Newsonline reports that after dropping to a low of 720/$, the naira miraculously recovered, reversing the previous losses trend to trade as high as 635/$ on the black market.
The naira sunk to N675/$ on Wednesday, August 10, 2022, in the parallel market.
The temporary strengthening of the naira in early August and the subsequent weakening can be attributed to intermittent supply fluctuations.
Despite Naira’s recent high volatility, none of the fundamental Macro indicators has shifted in Naira’s favour.
A cursory examination of the data reveals a significant decline in dollar supply from roughly $383 million traded on July 19th, 2022, to around $59 million traded on July 29th, 2022, indicating significant forex scarcity in the official market.
The data also shows that when forex turnover was at its peak, the Naira traded at about N630/$, but after the dollar supply deficit persisted, the Naira plummeted to its lowest at around N720/$ on July 29, 2022.
The data also reveals that the Naira began to strengthen in the parallel market as the official markets’ turnover of foreign exchange rose. It is therefore evident that the Black market pricing is strongly influenced by the amount of foreign exchange available in the official market.
The amount of foreign exchange traded decreased slightly by 1.75% to $113.64 million on Tuesday, August 9, 2022, from $115.67 million on Monday, August 8, 2022. Due to the decline in supply, the Naira lost some of its value and closed at N675/$1, a 1.5% fall from the N665/$1 recorded in the previous trade.
Given the data explored above, it is safe to say that the depreciation of the Naira in the black market is likely to continue; if the Central Bank of Nigeria doesn’t maintain a sufficient supply of dollars in the official window the Naira would crash further to the N700/$ region.
Kalu Aja, a Financial Literacy expert with a large following on Twitter stated that the movement of the Naira is a supply issue as core Macroeconomic fundamentals haven’t changed.
He said, “More supply is causing the price to deviate slightly. I don’t believe the appreciation is due to any change in macroeconomics; it’s a supply issue, and new supply has entered the market, causing the price to moderate slightly.”

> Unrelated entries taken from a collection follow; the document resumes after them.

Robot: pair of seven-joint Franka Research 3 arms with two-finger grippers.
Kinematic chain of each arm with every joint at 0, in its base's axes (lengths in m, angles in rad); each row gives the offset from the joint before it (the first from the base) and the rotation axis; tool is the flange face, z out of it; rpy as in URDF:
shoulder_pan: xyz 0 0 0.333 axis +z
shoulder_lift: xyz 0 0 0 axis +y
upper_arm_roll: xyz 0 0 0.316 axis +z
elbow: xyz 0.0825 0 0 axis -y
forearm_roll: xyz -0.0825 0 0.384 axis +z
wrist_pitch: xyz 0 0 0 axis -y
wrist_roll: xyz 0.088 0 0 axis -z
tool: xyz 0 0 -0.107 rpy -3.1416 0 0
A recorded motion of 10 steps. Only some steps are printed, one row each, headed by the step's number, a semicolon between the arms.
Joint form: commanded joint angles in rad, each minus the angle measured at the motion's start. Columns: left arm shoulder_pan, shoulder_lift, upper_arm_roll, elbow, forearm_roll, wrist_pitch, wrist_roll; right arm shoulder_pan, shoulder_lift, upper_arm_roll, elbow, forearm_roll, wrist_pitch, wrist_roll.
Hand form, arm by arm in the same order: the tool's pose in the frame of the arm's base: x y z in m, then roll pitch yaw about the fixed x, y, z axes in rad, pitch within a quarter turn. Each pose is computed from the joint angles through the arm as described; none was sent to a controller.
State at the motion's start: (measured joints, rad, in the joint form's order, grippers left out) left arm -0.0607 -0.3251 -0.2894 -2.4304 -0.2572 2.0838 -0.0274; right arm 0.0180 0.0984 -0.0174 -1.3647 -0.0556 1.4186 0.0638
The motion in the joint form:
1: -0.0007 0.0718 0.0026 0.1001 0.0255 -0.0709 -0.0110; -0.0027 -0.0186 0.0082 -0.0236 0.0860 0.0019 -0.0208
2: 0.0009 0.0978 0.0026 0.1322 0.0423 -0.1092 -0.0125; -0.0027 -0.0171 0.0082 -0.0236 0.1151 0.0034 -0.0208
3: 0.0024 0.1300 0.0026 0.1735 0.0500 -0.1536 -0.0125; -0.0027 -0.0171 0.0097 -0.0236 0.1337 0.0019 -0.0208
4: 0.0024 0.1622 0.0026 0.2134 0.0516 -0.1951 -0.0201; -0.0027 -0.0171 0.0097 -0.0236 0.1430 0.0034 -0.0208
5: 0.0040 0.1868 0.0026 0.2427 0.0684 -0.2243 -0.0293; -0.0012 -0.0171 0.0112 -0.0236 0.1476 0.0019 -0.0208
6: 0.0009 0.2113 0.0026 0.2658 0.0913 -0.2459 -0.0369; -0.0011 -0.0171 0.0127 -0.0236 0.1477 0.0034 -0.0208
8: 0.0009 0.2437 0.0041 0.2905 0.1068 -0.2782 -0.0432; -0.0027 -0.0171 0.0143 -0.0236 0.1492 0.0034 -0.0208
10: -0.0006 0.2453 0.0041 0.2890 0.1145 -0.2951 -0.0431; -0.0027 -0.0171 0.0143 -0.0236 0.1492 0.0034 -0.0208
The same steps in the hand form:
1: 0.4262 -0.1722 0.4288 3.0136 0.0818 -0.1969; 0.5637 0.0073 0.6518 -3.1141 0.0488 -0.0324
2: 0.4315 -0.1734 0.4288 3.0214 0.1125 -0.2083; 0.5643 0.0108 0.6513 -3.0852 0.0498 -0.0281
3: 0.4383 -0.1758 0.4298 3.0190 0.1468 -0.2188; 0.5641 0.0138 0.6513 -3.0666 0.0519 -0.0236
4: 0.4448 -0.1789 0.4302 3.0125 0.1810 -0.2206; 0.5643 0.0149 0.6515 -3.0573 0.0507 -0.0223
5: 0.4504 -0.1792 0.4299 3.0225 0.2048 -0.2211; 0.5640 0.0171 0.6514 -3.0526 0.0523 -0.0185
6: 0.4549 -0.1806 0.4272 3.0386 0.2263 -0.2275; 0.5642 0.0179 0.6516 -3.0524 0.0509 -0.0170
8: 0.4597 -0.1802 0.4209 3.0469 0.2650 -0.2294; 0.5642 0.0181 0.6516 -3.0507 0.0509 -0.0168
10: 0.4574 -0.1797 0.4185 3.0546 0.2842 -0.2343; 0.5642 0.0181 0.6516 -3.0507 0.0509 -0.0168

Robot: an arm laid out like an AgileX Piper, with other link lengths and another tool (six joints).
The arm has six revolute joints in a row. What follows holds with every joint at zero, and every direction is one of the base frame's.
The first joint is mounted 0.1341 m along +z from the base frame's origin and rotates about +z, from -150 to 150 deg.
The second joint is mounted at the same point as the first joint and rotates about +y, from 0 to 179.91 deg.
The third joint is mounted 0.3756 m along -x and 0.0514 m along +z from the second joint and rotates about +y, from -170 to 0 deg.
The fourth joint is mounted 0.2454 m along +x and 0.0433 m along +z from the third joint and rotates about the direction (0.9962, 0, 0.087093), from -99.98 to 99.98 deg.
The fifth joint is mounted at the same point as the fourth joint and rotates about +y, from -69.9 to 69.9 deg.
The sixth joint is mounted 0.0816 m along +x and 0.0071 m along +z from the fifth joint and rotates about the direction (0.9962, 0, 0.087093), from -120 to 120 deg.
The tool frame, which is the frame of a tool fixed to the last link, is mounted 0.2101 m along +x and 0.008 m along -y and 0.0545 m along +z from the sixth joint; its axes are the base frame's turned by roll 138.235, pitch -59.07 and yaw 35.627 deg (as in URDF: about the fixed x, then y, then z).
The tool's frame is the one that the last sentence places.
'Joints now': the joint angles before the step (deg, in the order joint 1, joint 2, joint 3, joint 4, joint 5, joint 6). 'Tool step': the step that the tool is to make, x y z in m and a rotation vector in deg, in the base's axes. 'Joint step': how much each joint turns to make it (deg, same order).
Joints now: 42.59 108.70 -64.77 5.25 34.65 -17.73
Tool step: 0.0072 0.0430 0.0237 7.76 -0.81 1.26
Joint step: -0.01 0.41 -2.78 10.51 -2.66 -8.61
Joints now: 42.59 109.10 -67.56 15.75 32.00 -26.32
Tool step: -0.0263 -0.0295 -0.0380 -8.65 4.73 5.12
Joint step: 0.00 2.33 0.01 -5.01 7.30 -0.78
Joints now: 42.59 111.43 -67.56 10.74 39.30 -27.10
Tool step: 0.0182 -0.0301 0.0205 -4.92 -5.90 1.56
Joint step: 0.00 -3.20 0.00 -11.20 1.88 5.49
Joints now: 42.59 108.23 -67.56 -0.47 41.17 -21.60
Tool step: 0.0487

He went on to say that Nigeria’s currency crisis would be resolved if we could enhance the supply of dollars into the economy.
“We have to export more so we can earn dollars as you are aware crude oil prices are up but Nigeria’s production is down. Not just export crude oil but non-oil exports,“ he added.
He also emphasized that Nigeria requires more remittances. “The CBN’s policies, capital controls, and the fixing of the naira at a very high rate are not encouraging,” he remarked.
“We need to do fewer imports so that we can stop importing PMS, which will relieve pressure on the currency. It will assist the naira in finding its level,” he continued.
Dr Romanus Osabohien, Lecturer at the Department of Economics, Covenant University, Ota stated that “low production, high consumption of foreign products above local goods, CBN inefficiency, interest rate differentials and political instability” serve as fuel to the burning Naira.
He further commented, “with the right policies such as an increase in the production of local commodities, we may expect a rise in the value of the naira. On the other hand, without these policies, we may expect worse in terms of the value of the naira.”